第10話:うちの集落に友達はいない

 あのおじさんをやっつけた後は隠蔽魔術を使ってふつーに都庁を出て電車で奥卵まで帰った。長距離の転移は転移先に物があったときがめっちゃ危ないしそもそもめちゃくちゃ疲れるので、急いでないなら使わない魔術だ。

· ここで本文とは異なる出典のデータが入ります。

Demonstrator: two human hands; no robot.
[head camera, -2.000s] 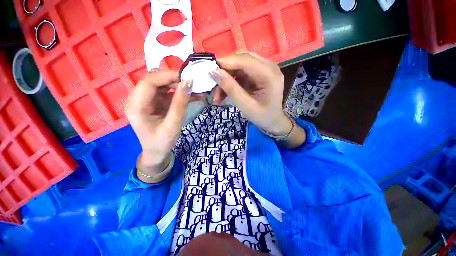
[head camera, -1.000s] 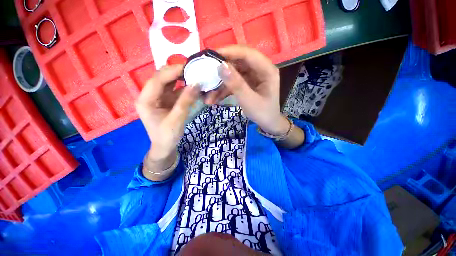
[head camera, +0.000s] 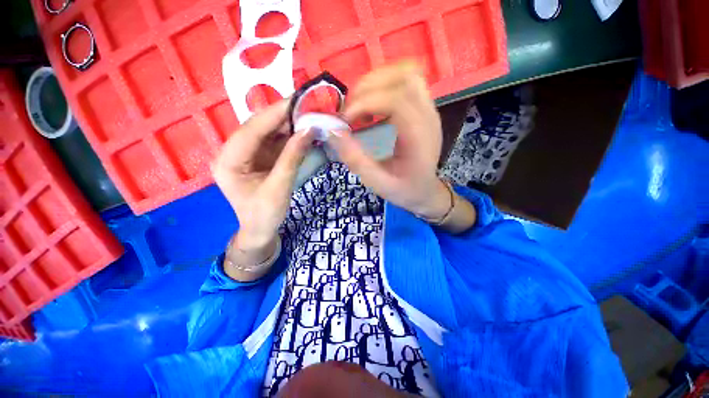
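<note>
A dark watch case is held up in front of my chest, over the near edge of the foam tray; red shows through its open ring. My left hand grips the case at its left and lower side. My right hand is slightly blurred; its thumb and fingertips hold a white film disc at the lower rim of the case. The disc is tilted and partly lifted off the opening. Whether its lower edge still sticks to the case cannot be told.
A white punched film strip lies on the red foam tray. Another watch case sits at its upper left. A tape roll and second foam tray are at left. A brown box with punched scraps is at right.
The white disc covered the case opening before; now it is tilted down and the ring shows open. My right fingers have risen and spread away from the case. The film strip has shifted slightly.
</note>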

 うちの集落だと木が生い茂ってて開けた場所ってのがそもそもないから使いどころ殆どないんだよね……。横着した従妹がトイレに転移してきた時はグチャグチャになって地獄みたいなことになったなぁ。


「じゃあ今日帰るんだ」


 それでラヴィーネんちのお宝を取り返した翌日。

 いつものようにタケシんちにやってきた俺を迎えたのはラヴィーネからの別れの言葉だった。

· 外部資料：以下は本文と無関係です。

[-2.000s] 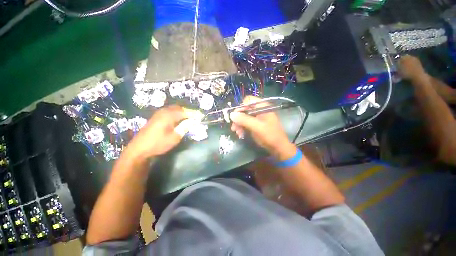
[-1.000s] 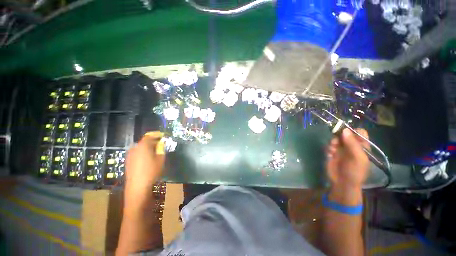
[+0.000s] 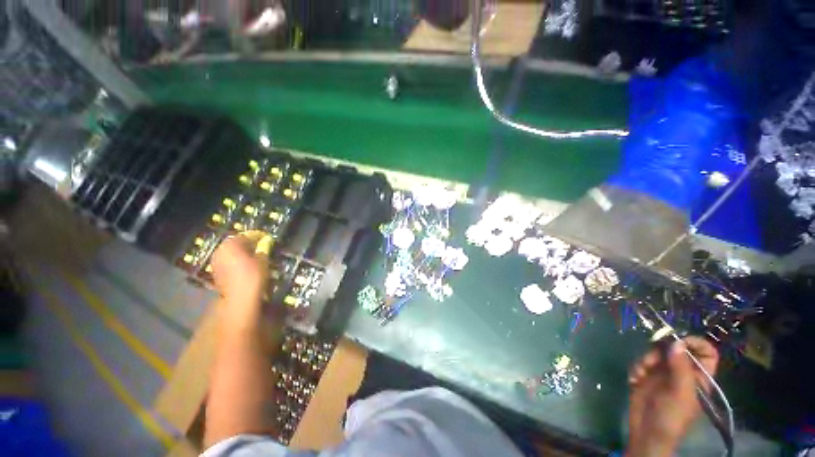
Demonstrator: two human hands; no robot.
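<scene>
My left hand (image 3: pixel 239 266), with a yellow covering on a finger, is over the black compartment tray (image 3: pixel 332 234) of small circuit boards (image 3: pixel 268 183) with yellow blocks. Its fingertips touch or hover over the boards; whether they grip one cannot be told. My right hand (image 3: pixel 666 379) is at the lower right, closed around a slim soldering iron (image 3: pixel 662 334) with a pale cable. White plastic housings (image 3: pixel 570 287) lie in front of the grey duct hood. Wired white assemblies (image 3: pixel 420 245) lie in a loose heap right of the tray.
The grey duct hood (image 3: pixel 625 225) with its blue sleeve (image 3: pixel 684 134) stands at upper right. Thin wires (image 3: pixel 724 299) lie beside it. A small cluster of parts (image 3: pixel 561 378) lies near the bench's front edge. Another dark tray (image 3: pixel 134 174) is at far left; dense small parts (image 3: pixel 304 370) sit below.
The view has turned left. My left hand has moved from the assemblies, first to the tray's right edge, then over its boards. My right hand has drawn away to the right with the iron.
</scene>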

「ああ。二人には世話になった。この恩はエレキシュガル家当主として必ず返す」

「いいよ別に。気になるなら今度ジュース奢ってくれよ」

「僕は刺激的な出来事がたくさん経験できたので、それでいいですよ」


 タケシ、お前ってやっぱたまに考え方がアウトロー(マサヒロが言ってた)だよな……。

 それから改まった様子でラヴィーネが続けた。


「そうはいかない。果たすべき礼は果たすさ。私如きの手が必要な時はいつでも言ってくれ。必ず協力する。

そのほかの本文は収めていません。